#### Aim of the exercise
Line by line, give the data again exactly as it appears.

Recorded data:
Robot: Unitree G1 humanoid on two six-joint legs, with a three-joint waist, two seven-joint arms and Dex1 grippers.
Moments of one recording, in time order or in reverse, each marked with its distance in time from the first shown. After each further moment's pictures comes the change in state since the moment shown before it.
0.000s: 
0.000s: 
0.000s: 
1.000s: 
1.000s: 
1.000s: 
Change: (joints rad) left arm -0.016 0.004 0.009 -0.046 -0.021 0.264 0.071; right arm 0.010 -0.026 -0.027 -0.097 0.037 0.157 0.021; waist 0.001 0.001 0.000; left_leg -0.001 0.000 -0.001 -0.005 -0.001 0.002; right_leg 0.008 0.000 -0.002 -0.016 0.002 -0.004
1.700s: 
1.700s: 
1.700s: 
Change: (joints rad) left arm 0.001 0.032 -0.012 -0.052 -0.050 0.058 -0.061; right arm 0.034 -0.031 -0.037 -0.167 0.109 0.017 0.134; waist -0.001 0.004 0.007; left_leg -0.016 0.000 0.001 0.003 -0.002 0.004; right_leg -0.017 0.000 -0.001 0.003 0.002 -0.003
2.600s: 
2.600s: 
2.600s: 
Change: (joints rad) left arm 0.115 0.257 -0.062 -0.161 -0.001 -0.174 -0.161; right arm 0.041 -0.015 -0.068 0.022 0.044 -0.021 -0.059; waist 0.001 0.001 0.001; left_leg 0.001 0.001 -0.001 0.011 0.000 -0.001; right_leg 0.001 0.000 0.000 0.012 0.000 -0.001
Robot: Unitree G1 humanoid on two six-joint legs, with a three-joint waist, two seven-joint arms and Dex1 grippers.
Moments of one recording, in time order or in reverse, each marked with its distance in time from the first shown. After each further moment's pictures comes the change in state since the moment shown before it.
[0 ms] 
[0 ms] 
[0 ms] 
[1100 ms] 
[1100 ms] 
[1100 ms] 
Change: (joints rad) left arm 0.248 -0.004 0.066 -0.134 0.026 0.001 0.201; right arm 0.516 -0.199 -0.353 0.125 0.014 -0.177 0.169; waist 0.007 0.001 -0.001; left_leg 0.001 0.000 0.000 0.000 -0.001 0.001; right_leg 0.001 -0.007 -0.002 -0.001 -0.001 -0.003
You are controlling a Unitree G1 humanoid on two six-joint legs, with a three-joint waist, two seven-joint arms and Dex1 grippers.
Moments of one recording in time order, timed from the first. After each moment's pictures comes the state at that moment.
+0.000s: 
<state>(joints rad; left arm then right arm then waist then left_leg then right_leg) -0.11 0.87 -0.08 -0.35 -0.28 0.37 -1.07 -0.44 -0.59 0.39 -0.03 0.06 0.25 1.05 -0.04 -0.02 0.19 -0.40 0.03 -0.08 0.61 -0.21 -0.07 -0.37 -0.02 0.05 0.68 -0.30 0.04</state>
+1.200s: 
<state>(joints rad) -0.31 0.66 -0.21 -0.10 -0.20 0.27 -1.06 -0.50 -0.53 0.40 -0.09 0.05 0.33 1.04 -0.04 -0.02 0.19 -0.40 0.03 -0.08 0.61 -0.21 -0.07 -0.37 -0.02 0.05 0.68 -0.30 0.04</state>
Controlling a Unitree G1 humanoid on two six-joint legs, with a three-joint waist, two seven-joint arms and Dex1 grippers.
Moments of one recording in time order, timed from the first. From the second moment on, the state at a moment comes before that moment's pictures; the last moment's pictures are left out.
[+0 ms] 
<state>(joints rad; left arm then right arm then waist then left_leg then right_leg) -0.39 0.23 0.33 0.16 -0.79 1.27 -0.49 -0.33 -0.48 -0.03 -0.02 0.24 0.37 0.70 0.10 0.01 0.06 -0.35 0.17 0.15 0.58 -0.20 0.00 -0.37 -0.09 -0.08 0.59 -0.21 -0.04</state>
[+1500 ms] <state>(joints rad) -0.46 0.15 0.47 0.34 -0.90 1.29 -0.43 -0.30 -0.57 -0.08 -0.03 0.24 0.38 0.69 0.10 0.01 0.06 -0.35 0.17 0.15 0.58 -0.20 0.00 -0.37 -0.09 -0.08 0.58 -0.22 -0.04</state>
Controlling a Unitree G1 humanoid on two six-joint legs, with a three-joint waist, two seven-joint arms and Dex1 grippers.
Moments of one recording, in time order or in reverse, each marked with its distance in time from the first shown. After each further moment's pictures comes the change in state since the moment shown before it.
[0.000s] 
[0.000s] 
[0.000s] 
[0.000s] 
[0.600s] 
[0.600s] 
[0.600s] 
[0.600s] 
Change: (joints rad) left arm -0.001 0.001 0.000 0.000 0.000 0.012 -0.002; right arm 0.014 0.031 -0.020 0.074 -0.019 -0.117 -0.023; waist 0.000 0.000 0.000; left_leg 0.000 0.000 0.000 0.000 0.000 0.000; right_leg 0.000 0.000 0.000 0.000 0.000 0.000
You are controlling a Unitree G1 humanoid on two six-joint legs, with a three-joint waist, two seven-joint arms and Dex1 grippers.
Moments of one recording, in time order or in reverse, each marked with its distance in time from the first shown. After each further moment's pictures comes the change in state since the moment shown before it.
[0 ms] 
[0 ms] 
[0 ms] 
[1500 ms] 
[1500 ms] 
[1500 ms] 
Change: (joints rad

#### Exercise answer
Robot: Unitree G1 humanoid on two six-joint legs, with a three-joint waist, two seven-joint arms and Dex1 grippers.
Moments of one recording, in time order or in reverse, each marked with its distance in time from the first shown. After each further moment's pictures comes the change in state since the moment shown before it.
0.000s: 
0.000s: 
0.000s: 
1.000s: 
1.000s: 
1.000s: 
Change: (joints rad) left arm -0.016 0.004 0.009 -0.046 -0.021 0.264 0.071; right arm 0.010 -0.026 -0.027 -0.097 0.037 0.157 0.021; waist 0.001 0.001 0.000; left_leg -0.001 0.000 -0.001 -0.005 -0.001 0.002; right_leg 0.008 0.000 -0.002 -0.016 0.002 -0.004
1.700s: 
1.700s: 
1.700s: 
Change: (joints rad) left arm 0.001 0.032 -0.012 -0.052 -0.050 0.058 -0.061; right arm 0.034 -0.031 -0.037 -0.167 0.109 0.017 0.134; waist -0.001 0.004 0.007; left_leg -0.016 0.000 0.001 0.003 -0.002 0.004; right_leg -0.017 0.000 -0.001 0.003 0.002 -0.003
2.600s: 
2.600s: 
2.600s: 
Change: (joints rad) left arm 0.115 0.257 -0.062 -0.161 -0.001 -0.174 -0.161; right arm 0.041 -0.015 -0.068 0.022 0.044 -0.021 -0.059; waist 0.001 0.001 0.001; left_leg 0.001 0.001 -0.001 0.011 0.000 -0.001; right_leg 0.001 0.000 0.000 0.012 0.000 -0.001
Robot: Unitree G1 humanoid on two six-joint legs, with a three-joint waist, two seven-joint arms and Dex1 grippers.
Moments of one recording, in time order or in reverse, each marked with its distance in time from the first shown. After each further moment's pictures comes the change in state since the moment shown before it.
[0 ms] 
[0 ms] 
[0 ms] 
[1100 ms] 
[1100 ms] 
[1100 ms] 
Change: (joints rad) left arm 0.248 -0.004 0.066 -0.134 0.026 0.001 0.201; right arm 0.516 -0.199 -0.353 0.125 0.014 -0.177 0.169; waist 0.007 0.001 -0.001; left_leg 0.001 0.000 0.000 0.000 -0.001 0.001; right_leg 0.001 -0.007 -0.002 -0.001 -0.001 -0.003
You are controlling a Unitree G1 humanoid on two six-joint legs, with a three-joint waist, two seven-joint arms and Dex1 grippers.
Moments of one recording in time order, timed from the first. After each moment's pictures comes the state at that moment.
+0.000s: 
<state>(joints rad; left arm then right arm then waist then left_leg then right_leg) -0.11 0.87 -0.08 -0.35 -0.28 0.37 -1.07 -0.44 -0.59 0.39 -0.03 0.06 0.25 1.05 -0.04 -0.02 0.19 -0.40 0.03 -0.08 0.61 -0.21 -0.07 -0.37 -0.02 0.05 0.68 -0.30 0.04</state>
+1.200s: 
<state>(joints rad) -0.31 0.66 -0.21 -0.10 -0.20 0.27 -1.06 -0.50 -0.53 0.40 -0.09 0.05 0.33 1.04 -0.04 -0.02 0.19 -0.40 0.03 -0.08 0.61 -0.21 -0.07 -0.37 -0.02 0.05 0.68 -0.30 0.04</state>
Controlling a Unitree G1 humanoid on two six-joint legs, with a three-joint waist, two seven-joint arms and Dex1 grippers.
Moments of one recording in time order, timed from the first. From the second moment on, the state at a moment comes before that moment's pictures; the last moment's pictures are left out.
[+0 ms] 
<state>(joints rad; left arm then right arm then waist then left_leg then right_leg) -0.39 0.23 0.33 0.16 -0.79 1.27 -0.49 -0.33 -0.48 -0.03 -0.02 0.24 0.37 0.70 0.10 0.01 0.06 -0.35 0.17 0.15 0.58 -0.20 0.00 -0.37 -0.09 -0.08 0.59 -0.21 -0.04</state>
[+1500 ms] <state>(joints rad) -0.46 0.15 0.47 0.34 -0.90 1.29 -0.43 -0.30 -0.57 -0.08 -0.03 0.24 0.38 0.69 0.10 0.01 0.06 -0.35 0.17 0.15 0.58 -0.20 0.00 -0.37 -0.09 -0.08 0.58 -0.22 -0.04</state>
Controlling a Unitree G1 humanoid on two six-joint legs, with a three-joint waist, two seven-joint arms and Dex1 grippers.
Moments of one recording, in time order or in reverse, each marked with its distance in time from the first shown. After each further moment's pictures comes the change in state since the moment shown before it.
[0.000s] 
[0.000s] 
[0.000s] 
[0.000s] 
[0.600s] 
[0.600s] 
[0.600s] 
[0.600s] 
Change: (joints rad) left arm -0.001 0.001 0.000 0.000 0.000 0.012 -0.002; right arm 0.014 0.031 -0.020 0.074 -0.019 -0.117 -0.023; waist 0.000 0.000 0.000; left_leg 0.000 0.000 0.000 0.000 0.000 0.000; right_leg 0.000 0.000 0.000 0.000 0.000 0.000
You are controlling a Unitree G1 humanoid on two six-joint legs, with a three-joint waist, two seven-joint arms and Dex1 grippers.
Moments of one recording, in time order or in reverse, each marked with its distance in time from the first shown. After each further moment's pictures comes the change in state since the moment shown before it.
[0 ms] 
[0 ms] 
[0 ms] 
[1500 ms] 
[1500 ms] 
[1500 ms] 
Change: (joints rad

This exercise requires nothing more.